FIDO Alliance publishes new spec to let users move passkeys across providers

In one of the things that I do in my job, I run the auth system for a fintech, and passkeys are an incredible step forward for the typical user. Being able to migrate your passkeys between providers is a great step forward, I'm glad this is being implemented.

Lots of complaints about passkeys and "big tech paternalism" in the comments here, and frankly I don't think ya'll deal with the middle of the bell curve user base that much.

I've got users who, by literally no fault of their own, are being social engineered into reading back their SMS OTP codes to fake tech support.

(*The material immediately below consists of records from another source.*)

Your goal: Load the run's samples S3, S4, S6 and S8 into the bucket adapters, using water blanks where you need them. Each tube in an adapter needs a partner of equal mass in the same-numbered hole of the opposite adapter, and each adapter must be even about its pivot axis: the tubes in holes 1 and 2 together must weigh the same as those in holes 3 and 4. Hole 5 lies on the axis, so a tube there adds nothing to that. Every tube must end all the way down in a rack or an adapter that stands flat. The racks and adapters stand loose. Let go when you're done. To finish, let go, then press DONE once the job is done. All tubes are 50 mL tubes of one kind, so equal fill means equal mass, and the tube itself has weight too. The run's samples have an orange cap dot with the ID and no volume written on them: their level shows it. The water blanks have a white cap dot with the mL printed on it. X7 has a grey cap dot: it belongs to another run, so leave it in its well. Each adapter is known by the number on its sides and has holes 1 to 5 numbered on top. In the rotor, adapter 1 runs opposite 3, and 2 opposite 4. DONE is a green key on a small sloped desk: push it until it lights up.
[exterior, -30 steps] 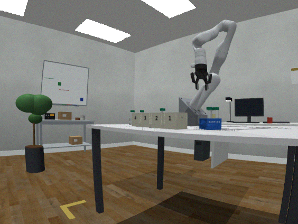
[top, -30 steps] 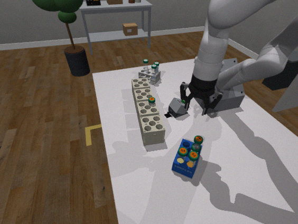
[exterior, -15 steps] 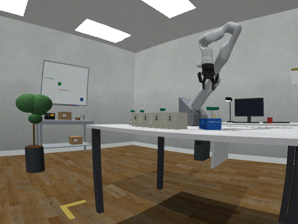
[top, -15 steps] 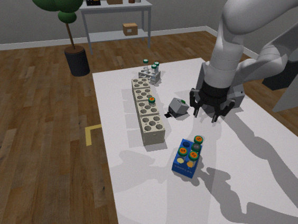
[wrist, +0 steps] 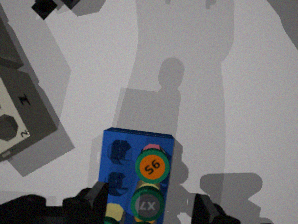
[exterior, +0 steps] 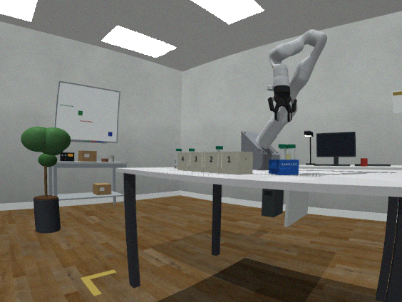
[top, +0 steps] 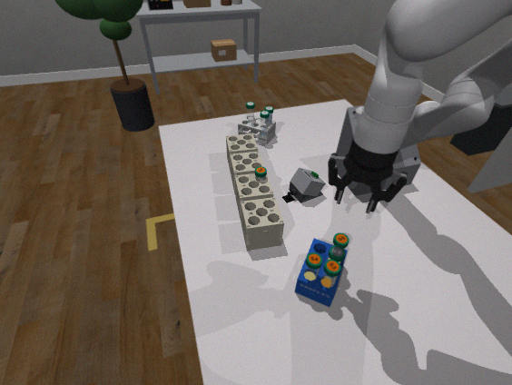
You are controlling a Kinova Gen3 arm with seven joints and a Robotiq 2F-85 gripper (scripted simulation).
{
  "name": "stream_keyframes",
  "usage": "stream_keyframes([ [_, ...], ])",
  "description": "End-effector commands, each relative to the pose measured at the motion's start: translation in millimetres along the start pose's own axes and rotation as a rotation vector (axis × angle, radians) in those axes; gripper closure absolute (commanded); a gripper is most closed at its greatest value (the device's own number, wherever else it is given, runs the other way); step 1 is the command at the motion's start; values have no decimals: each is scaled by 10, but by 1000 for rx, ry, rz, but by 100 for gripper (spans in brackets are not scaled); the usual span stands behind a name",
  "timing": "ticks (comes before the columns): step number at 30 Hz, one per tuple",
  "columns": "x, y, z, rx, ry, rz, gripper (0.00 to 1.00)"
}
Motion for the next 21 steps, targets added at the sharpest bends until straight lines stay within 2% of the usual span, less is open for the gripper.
stream_keyframes([
  [1,-2,-31,0,-1,0,0,38],
  [21,-2,-271,0,-1,0,0,38],
])
Point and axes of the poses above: the point where the finger pads meet when closed, its own y axis back along the fingers, its own x axis across the jaws, z = x × y, the point moved 10 cm from there along y, back along the fingers, and after that the axes turned 6 degrees about -y, right-handed, at the moved point
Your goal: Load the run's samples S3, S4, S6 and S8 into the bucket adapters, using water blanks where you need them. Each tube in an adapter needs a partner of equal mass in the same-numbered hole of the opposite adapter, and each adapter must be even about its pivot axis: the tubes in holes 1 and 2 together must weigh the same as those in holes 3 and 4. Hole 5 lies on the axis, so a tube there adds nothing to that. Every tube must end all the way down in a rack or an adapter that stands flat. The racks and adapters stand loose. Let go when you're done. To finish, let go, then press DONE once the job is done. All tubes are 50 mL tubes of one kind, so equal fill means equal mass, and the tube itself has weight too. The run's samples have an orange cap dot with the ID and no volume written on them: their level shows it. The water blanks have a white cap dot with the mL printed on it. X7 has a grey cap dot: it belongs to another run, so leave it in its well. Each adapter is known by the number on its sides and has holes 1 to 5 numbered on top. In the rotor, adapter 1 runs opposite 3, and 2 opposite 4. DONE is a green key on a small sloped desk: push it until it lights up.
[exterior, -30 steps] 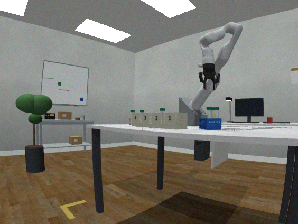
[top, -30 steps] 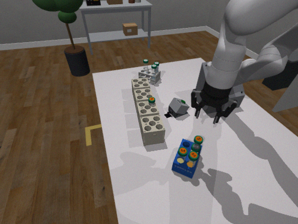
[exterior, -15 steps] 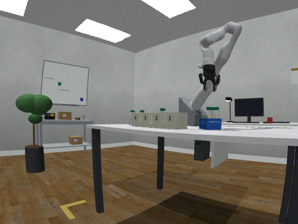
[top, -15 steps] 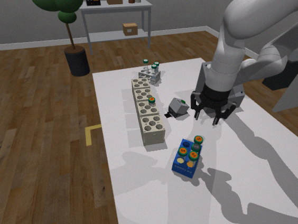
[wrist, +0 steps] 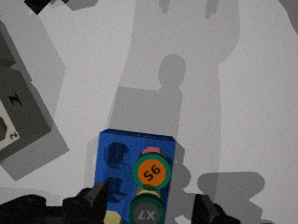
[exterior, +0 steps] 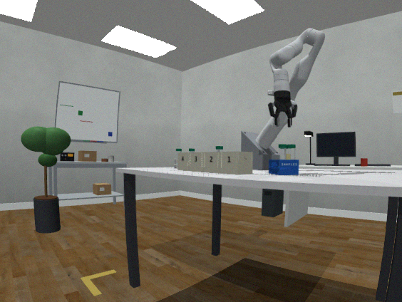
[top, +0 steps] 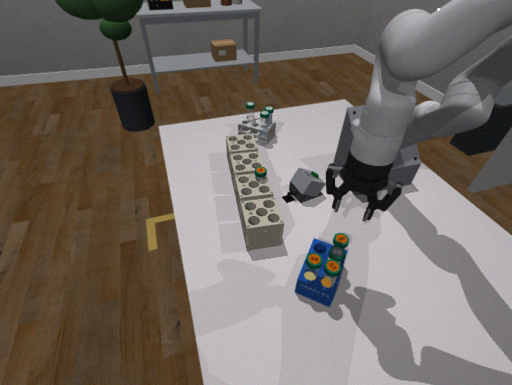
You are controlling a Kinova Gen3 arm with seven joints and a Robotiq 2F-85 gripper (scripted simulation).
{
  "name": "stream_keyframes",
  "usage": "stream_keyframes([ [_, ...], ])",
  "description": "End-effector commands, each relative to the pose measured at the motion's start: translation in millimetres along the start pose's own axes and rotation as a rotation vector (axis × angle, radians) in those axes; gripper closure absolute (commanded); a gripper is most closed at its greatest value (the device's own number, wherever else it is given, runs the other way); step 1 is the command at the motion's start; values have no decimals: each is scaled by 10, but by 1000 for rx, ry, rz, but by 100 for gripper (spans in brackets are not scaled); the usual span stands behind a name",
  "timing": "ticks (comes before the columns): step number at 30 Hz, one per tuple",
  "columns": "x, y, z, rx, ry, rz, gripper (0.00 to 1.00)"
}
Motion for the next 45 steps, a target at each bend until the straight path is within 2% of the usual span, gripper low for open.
stream_keyframes([
  [1,-3,-41,1,-1,0,-1,38],
  [45,-3,-548,2,-1,0,-1,38],
])
Point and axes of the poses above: the point where the finger pads meet when closed, its own y axis back along the fingers, its own x axis across the jaws, z = x × y, the point moved 10 cm from there along y, back along the fingers, and after that the axes turned 6 degrees about -y, right-handed, at the moved point
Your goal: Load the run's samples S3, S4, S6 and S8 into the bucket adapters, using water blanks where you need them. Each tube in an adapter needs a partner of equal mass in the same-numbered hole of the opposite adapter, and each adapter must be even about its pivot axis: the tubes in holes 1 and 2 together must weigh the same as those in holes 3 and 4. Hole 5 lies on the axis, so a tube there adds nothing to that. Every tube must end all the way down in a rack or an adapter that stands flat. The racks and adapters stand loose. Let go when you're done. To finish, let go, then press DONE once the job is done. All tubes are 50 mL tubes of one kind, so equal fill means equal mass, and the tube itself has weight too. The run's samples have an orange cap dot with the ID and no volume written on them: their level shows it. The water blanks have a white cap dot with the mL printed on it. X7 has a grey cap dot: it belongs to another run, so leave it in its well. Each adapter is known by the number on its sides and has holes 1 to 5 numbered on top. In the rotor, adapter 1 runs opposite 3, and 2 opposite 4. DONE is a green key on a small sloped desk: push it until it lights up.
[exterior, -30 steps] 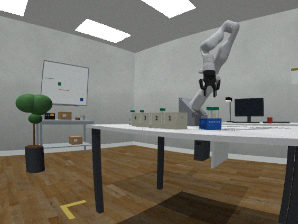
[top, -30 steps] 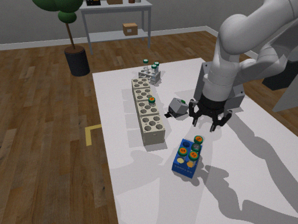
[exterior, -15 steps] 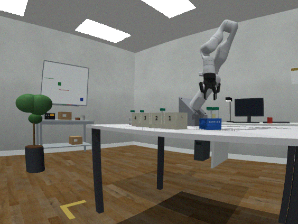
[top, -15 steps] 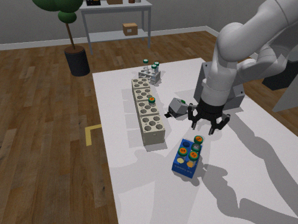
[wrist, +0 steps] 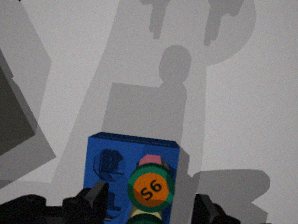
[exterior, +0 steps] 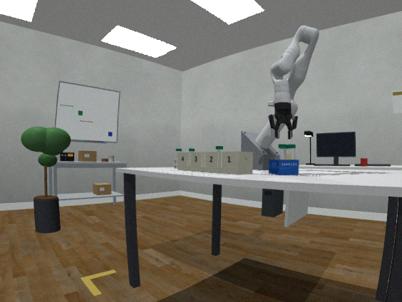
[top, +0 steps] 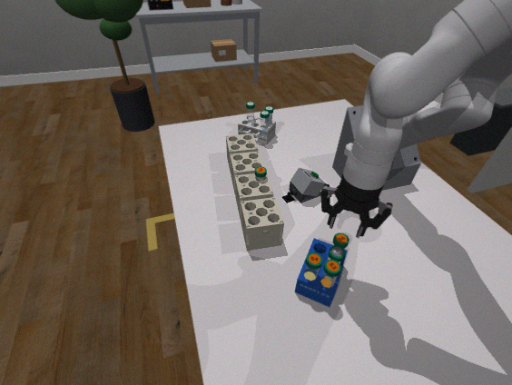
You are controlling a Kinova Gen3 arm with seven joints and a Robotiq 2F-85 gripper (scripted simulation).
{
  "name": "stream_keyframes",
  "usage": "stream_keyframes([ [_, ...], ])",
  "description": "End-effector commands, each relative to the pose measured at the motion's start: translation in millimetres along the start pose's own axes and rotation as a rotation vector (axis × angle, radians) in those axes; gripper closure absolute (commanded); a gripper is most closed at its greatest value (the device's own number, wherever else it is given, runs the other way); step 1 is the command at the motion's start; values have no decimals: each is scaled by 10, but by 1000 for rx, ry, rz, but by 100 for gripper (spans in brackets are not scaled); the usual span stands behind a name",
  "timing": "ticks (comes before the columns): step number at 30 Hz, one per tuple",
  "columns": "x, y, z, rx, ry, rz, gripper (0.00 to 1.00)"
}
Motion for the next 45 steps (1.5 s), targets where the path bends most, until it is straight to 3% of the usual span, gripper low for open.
stream_keyframes([
  [1,-3,-29,1,-1,0,-1,38],
  [31,-3,-402,2,-1,0,-1,38],
  [45,-3,-406,2,-1,0,-1,38],
])
Point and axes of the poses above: the point where the finger pads meet when closed, its own y axis back along the fingers, its own x axis across the jaws, z = x × y, the point moved 10 cm from there along y, back along the fingers, and after that the axes turned 6 degrees about -y, right-handed, at the moved point
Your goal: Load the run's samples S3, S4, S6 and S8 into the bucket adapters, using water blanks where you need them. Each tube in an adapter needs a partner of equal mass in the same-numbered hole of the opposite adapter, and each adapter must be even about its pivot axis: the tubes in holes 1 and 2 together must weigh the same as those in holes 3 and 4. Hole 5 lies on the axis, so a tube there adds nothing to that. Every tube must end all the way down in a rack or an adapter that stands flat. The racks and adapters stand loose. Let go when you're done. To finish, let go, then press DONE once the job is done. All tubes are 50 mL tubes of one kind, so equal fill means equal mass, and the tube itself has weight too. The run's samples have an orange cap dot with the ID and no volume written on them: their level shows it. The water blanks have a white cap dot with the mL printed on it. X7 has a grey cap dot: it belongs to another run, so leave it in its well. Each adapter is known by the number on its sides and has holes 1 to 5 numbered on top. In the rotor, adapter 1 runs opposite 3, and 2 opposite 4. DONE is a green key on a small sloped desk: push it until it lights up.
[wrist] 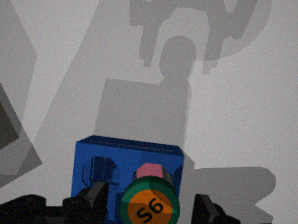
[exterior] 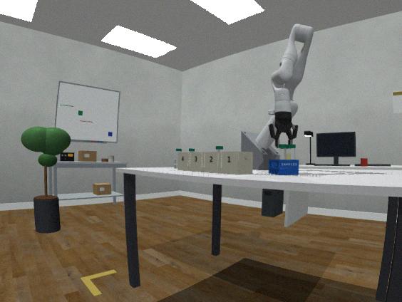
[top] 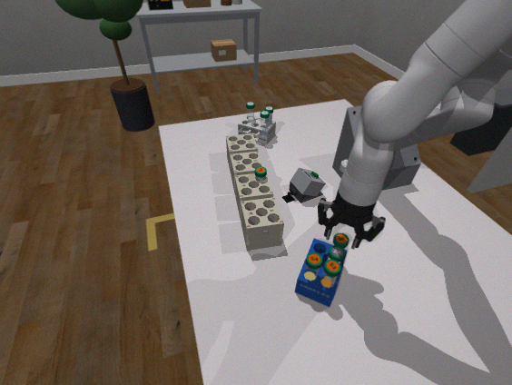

State of the art in industry is basically trying to understand every action that is happening on a device (via mobile phone network providers, location, their actions across multiple other sites, etc. etc. through vendors providing this type of intelligence... by vacuuming up all your data) to understand if fraud is happening by seeing if you can even trust the device that is getting the SMS. Every time we make a step forward in privacy, this gets harder and harder (fingerprinting devices is basically pointless now, so how do I tell if this should be a trusted device or not) so there is a driving force against improving user privacy coming from these vendors.

Passkeys are the first positive step in auth I've seen in a decade that the average user will pickup and use, it helps them login and helps them not try to set a weak password they shared with multiple sites, and they can't read it back to a scammer who is fake tech support.

Would I like passkeys to be more like ssh keys? um, maybe but I don't care about it one bit in practice. I use passkeys for everything I can and I've never once seen friction. The average user does not want to deal with backing up their passkeys or even thinking about them, heck most of them don't. If anyone in the comments doesn't like the implementation of webauthn, suggest changes to the spec and do the work to get it implemented instead of complaining about it in the comments.

> If anyone in the comments doesn't like the implementation of webauthn, suggest changes to the spec

Simple: clients meant for consumers SHALL NOT provide any attestation information. Those fields are intended to be used only by managed devices.

People can be free to use a device that has guard rails for them. The issue is when e.g. my bank forces me to prove I am using a malware device, which is pretty much everything from "big tech". Normies will stay on the normal path anyway and will be using one of those devices, so there shouldn't be a need to block the people who are using something weird, because by definition they are not the average user.

Where are you still seeing attestation?

Both Apple and (I believe) Google threw theirs out when they moved to synchronizing passkeys, and they’re both widely supported by relying parties.

Other than that, I think it’s fair for e-signature etc. services to be able to require a physical, non-synchronizing credential like a Yubikey. With such a service, it’s not just your (as the key owner), but also others’ security on the line when breaches happen.

That's good to hear. I don't see passkeys anywhere right now because browsers don't have software implementations and my computer isn't capable of a hardware one, which incidentally is part of why I'm not a fan of forcing it on people.